Task objective
From the listing below, pull each line that includes "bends".

- - - - -

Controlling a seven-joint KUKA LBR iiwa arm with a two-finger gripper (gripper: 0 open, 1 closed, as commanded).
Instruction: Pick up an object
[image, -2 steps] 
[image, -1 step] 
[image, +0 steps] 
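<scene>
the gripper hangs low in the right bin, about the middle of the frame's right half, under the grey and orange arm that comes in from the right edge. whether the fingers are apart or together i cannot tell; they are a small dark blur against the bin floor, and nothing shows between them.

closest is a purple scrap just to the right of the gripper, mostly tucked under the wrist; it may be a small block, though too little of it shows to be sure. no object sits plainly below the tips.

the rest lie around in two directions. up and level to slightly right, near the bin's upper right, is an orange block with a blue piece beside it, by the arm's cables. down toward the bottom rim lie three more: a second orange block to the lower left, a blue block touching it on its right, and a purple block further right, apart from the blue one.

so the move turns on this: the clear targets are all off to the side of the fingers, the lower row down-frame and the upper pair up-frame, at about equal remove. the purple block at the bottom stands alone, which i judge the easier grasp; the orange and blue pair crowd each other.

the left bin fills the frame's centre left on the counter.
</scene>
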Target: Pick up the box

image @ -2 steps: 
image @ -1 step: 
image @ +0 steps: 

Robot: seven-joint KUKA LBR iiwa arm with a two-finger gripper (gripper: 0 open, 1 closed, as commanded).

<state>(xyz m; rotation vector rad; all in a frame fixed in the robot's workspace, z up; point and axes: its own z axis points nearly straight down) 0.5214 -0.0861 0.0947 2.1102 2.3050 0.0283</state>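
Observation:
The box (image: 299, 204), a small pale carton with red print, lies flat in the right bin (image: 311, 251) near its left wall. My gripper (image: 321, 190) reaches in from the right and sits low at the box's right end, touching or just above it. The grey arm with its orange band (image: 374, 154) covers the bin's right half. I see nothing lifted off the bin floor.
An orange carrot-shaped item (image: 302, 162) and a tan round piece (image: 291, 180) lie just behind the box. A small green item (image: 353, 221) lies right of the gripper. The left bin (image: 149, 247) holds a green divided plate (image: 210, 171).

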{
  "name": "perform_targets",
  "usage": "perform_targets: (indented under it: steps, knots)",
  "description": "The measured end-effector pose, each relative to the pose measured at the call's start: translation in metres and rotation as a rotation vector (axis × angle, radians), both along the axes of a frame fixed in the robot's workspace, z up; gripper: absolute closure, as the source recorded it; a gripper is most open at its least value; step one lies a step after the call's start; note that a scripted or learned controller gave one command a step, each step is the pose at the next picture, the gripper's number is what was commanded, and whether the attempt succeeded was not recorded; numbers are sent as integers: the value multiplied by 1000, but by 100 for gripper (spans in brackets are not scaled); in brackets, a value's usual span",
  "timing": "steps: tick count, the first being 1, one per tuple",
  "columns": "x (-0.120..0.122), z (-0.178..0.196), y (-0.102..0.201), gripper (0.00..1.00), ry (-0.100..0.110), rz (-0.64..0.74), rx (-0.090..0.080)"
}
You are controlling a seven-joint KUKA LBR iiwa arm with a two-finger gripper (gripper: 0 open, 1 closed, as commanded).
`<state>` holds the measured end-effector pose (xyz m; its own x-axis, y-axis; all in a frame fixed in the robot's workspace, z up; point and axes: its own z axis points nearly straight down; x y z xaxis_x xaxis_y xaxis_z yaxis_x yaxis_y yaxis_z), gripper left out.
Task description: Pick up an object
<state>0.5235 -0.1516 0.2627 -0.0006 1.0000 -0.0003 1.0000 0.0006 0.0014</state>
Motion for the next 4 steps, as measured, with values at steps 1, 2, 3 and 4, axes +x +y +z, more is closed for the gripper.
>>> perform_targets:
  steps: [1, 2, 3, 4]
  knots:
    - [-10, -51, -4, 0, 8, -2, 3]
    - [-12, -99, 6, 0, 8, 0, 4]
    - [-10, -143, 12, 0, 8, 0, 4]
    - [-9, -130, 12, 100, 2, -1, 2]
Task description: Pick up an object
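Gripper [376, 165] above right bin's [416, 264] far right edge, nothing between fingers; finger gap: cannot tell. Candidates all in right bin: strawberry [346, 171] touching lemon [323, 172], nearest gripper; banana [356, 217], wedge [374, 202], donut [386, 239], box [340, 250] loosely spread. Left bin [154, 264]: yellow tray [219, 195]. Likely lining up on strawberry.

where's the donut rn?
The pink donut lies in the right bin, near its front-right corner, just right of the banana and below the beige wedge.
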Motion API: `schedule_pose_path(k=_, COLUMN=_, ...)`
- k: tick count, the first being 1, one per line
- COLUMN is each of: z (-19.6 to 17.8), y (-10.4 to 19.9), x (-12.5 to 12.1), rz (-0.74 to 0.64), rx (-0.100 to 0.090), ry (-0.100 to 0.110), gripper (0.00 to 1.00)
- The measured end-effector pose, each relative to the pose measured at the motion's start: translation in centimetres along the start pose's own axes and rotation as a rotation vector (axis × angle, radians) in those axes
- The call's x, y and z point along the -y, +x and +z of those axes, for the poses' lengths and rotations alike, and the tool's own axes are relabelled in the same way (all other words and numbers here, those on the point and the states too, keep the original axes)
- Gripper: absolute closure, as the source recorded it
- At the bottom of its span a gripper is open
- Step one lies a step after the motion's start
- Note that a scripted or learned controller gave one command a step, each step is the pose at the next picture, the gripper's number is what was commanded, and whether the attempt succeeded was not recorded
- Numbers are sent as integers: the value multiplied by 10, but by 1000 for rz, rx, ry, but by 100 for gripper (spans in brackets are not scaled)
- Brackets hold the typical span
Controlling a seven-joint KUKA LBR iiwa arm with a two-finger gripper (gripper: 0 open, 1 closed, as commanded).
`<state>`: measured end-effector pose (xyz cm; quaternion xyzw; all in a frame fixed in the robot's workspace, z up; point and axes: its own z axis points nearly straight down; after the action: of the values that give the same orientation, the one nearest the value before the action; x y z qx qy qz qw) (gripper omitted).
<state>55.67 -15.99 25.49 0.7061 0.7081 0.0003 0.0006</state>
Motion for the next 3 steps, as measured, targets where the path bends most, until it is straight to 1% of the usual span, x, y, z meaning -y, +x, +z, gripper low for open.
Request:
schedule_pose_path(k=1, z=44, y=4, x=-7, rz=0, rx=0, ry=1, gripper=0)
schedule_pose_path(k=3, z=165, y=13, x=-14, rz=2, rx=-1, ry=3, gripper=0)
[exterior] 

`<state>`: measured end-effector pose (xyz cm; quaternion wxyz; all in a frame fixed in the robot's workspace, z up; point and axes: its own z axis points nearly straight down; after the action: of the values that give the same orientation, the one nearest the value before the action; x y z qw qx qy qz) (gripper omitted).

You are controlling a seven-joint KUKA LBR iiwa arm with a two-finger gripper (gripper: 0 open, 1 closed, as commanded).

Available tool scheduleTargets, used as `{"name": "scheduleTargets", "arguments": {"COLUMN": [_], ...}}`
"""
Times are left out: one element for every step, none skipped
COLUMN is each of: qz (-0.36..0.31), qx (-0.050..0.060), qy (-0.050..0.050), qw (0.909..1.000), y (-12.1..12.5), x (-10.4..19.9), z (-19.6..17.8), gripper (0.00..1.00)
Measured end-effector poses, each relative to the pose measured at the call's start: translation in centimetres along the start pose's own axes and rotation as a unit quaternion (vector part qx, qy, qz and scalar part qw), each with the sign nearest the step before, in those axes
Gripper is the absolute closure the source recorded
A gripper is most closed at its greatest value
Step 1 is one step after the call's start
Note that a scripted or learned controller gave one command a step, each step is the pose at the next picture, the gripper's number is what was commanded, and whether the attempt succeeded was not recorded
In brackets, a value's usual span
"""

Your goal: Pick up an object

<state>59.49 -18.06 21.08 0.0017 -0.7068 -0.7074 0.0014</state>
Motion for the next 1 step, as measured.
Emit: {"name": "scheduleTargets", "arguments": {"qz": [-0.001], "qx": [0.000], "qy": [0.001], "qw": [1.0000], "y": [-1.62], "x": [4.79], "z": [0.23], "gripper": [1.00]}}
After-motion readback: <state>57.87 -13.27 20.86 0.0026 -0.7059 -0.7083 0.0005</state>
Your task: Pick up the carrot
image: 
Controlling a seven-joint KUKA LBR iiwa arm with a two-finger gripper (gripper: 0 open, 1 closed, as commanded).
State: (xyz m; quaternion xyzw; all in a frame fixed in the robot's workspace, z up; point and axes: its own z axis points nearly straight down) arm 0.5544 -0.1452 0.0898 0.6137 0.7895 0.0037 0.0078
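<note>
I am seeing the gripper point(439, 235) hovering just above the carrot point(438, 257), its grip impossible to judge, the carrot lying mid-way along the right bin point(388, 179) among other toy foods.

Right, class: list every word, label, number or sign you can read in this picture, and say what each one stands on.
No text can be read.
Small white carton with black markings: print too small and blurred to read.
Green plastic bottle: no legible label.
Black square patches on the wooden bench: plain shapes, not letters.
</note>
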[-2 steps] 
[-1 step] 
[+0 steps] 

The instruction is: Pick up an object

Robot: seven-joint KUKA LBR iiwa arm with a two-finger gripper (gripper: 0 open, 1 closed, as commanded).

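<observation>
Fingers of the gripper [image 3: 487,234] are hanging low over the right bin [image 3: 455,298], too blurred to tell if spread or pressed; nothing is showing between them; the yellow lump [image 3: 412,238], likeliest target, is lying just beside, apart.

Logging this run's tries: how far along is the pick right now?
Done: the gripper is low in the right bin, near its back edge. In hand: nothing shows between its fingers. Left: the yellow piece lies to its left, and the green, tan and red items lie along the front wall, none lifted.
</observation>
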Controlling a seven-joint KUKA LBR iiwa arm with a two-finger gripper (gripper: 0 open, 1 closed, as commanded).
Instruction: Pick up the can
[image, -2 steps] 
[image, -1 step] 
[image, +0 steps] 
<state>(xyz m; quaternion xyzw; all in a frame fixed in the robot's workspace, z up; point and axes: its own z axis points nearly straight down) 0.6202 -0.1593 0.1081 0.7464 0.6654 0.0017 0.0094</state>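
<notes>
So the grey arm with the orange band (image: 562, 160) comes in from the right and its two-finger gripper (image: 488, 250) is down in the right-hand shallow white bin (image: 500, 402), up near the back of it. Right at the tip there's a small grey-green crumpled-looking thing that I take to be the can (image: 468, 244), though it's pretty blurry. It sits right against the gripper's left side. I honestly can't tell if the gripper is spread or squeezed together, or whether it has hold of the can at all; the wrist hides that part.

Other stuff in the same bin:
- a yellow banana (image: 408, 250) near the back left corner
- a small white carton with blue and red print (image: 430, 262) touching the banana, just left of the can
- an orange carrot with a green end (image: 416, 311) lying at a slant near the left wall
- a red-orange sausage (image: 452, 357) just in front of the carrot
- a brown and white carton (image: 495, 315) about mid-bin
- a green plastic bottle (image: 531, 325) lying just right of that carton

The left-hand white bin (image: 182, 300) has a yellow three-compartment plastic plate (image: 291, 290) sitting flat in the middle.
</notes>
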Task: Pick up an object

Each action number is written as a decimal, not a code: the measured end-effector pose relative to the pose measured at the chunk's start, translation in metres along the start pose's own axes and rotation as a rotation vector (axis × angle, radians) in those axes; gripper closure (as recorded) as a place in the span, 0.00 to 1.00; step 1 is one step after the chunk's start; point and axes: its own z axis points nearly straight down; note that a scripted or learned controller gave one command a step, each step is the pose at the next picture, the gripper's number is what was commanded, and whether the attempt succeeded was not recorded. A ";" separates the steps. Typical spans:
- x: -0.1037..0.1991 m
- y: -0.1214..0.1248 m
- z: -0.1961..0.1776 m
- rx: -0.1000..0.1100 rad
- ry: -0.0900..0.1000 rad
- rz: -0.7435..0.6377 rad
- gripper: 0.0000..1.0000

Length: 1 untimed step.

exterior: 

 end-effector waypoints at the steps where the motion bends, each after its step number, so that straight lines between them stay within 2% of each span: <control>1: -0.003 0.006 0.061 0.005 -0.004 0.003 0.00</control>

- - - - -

Answer below
Motion for the next 3 steps, as measured, targets where the path bends most, until it is straight to 1% of the usual span, x, y, z meaning -y, +x, +z, gripper low for open.
 end-effector waypoints at the steps where the motion bends, each after its step number, so that straight lines between them stay within 2% of each span: <control>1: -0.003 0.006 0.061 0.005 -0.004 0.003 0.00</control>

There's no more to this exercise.